[PROVIDED DATA Boundary: Start]

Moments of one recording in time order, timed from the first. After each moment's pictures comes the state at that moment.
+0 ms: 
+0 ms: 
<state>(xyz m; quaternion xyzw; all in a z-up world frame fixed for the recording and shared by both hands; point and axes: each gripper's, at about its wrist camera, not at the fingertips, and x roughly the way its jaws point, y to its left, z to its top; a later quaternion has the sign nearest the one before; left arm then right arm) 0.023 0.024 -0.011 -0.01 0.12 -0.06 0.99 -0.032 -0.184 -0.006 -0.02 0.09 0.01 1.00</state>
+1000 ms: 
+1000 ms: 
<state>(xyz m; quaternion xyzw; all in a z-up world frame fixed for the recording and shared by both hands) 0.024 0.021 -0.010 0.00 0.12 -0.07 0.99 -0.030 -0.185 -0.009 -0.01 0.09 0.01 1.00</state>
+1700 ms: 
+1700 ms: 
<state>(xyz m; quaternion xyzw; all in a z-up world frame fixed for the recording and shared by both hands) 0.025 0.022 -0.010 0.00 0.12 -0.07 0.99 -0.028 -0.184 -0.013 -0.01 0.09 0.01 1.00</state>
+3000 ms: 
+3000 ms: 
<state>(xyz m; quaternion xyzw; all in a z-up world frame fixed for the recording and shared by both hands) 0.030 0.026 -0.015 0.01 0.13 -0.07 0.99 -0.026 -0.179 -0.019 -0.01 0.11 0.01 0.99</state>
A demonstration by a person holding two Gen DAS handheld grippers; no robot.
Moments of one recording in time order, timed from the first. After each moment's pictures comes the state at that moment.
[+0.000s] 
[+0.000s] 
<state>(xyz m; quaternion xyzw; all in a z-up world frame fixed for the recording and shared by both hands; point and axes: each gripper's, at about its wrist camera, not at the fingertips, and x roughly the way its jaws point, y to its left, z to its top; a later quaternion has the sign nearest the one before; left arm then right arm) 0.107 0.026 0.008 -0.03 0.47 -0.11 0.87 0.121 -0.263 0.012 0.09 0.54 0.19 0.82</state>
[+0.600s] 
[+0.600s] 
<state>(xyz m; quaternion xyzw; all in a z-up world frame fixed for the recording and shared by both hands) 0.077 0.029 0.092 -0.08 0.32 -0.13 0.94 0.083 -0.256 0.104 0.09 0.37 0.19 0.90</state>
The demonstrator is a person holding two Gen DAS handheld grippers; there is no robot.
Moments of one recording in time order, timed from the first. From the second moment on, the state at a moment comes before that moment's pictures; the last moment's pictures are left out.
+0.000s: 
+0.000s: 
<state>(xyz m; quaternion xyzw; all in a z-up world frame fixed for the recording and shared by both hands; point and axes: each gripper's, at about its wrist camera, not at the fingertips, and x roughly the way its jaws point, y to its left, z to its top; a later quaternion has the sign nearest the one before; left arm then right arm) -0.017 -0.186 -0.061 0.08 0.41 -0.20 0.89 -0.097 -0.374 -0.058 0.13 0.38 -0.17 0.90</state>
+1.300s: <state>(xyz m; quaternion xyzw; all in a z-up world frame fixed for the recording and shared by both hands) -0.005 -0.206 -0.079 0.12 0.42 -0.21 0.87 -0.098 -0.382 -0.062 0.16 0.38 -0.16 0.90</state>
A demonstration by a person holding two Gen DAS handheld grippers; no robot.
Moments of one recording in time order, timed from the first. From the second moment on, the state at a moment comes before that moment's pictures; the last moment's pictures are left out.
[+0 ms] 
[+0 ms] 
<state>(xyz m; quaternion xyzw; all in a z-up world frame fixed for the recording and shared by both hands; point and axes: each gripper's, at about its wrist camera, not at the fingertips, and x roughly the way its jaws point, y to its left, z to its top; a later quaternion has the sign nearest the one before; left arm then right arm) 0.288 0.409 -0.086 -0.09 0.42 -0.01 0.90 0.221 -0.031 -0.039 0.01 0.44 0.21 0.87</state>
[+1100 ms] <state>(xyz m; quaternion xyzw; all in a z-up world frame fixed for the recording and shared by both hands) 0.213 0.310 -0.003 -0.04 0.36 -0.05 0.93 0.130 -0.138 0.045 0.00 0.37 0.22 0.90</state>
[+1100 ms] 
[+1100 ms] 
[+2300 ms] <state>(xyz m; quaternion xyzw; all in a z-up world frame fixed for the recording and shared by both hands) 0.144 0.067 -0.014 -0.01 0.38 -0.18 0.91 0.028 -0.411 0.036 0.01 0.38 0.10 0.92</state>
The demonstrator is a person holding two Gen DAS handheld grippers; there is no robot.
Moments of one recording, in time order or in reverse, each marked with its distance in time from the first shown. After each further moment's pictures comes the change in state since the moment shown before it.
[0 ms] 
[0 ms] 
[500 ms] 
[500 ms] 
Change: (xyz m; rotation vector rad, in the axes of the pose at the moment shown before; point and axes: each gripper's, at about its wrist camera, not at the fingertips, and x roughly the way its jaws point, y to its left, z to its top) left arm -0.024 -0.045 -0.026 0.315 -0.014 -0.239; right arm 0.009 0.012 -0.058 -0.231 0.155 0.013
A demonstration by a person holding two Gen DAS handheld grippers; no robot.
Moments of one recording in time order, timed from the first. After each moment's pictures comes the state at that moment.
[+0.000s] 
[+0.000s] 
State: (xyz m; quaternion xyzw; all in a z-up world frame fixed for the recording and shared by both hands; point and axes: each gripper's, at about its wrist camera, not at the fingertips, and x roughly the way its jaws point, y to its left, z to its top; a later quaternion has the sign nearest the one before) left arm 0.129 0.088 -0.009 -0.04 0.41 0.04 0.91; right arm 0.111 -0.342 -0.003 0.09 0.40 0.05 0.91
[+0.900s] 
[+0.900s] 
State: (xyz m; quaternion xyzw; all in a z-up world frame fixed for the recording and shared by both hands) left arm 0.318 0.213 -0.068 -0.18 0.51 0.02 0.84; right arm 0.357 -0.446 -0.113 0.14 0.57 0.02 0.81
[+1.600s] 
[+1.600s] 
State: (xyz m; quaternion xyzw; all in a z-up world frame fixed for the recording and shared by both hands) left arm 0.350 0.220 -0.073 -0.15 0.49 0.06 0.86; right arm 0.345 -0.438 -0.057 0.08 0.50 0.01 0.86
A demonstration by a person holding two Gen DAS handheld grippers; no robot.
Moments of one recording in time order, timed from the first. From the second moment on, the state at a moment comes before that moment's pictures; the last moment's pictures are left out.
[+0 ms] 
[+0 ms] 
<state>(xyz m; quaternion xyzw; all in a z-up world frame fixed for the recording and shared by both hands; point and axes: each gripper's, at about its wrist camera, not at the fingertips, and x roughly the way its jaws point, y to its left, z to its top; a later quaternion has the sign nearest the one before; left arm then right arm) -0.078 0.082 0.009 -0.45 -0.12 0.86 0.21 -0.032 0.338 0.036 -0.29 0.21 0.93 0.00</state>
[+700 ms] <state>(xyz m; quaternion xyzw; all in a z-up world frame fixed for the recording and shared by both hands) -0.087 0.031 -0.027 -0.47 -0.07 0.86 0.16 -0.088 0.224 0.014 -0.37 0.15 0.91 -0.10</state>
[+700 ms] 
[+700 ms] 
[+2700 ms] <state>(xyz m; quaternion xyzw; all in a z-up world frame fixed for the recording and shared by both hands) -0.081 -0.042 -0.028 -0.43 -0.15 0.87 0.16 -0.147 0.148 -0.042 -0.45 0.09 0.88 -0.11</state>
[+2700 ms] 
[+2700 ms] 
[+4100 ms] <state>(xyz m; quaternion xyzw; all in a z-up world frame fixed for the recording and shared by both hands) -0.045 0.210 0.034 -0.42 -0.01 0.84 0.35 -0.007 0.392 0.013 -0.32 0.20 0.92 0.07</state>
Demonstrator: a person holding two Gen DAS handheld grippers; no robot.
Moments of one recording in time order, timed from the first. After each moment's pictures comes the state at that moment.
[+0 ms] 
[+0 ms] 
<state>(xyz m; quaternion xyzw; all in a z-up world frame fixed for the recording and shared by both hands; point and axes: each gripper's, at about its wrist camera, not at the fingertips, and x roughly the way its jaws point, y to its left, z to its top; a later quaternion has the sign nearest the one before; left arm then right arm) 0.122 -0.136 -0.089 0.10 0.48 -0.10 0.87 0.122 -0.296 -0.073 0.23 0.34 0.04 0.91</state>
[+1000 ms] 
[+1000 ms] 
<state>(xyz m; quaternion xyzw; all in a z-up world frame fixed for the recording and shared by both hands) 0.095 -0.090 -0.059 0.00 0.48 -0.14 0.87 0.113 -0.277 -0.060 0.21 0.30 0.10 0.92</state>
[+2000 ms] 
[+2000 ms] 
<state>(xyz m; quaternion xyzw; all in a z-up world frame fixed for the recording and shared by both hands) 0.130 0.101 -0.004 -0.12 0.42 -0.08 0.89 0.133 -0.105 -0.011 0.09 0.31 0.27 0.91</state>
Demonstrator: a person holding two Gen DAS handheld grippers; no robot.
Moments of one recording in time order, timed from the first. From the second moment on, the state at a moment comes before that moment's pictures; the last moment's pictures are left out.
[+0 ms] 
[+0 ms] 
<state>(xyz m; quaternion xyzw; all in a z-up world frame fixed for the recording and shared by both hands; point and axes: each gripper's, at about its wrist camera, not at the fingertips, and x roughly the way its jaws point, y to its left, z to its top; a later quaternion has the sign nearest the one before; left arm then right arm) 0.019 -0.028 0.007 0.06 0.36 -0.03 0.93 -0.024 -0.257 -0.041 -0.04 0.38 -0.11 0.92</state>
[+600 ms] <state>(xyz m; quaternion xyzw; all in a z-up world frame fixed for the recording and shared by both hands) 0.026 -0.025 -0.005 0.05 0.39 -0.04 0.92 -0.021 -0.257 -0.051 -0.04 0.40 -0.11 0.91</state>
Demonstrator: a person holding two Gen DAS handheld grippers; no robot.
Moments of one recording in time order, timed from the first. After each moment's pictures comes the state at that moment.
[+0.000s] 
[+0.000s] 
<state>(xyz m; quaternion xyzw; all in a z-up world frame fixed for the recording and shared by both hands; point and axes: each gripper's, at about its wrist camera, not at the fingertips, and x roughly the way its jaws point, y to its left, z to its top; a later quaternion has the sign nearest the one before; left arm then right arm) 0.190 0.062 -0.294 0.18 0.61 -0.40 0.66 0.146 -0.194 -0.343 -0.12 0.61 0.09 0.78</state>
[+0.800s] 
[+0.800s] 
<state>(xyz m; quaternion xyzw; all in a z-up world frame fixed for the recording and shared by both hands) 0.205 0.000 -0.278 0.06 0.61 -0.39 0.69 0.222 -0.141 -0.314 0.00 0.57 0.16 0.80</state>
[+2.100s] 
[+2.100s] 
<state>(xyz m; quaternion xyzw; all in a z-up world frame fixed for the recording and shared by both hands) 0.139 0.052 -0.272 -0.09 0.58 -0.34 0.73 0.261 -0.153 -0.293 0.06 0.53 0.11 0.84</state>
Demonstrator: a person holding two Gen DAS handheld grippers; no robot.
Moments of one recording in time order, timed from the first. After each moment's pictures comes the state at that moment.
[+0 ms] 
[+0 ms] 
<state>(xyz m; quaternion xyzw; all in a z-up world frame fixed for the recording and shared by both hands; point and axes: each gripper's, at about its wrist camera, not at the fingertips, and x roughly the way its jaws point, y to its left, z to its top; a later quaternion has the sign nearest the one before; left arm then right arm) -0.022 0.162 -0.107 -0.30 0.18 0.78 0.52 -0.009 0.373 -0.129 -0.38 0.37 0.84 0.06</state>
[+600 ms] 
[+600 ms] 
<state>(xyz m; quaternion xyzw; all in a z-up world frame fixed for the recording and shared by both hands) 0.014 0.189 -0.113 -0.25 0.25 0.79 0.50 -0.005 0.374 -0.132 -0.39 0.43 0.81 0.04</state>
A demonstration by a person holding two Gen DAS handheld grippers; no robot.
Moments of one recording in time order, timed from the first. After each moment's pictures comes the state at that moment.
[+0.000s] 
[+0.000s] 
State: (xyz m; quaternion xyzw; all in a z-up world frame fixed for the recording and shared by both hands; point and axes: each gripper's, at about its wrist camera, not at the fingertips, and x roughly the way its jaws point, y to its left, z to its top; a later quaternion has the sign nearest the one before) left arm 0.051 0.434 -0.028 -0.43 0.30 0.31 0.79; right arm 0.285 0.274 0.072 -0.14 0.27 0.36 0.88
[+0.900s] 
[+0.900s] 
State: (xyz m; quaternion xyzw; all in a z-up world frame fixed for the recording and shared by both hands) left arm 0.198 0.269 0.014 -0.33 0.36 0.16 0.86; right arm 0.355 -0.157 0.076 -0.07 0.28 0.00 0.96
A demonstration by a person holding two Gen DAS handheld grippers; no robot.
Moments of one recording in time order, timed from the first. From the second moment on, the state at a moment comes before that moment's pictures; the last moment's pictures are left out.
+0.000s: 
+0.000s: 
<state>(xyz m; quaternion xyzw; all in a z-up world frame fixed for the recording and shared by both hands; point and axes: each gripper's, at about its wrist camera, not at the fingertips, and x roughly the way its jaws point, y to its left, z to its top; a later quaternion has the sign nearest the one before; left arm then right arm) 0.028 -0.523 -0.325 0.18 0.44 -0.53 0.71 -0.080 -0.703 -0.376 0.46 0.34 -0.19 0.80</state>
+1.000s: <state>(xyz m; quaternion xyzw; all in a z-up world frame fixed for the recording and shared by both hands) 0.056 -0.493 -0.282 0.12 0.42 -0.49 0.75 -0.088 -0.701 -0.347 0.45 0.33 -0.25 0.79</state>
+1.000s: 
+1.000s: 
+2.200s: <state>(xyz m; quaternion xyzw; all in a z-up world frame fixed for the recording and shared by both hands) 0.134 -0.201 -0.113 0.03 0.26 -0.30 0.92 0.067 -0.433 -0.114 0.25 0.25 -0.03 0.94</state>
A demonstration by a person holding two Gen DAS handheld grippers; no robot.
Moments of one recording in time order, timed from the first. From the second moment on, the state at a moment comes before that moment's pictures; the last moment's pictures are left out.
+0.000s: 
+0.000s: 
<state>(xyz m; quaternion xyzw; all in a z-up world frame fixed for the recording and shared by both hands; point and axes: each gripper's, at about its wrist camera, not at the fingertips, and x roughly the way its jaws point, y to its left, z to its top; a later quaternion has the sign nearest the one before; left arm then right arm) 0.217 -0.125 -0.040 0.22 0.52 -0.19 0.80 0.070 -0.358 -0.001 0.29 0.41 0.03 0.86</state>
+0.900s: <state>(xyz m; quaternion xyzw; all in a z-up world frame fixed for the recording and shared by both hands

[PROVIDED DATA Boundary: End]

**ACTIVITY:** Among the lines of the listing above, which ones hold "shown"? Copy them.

**COMPLETED EXERCISE:**
Moments of one recording, in time order or in reverse, each marked with its distance in time from the first shown. After each further moment's pictures comes the change in state since the moment shown before it.
Change: (xyz m; rotation vector rad, in the axes of the pose at the moment shown before; point and axes: each gripper's, at about its wrist camera, not at the fingertips, and x roughly the way its jaws point, y to its left, z to its top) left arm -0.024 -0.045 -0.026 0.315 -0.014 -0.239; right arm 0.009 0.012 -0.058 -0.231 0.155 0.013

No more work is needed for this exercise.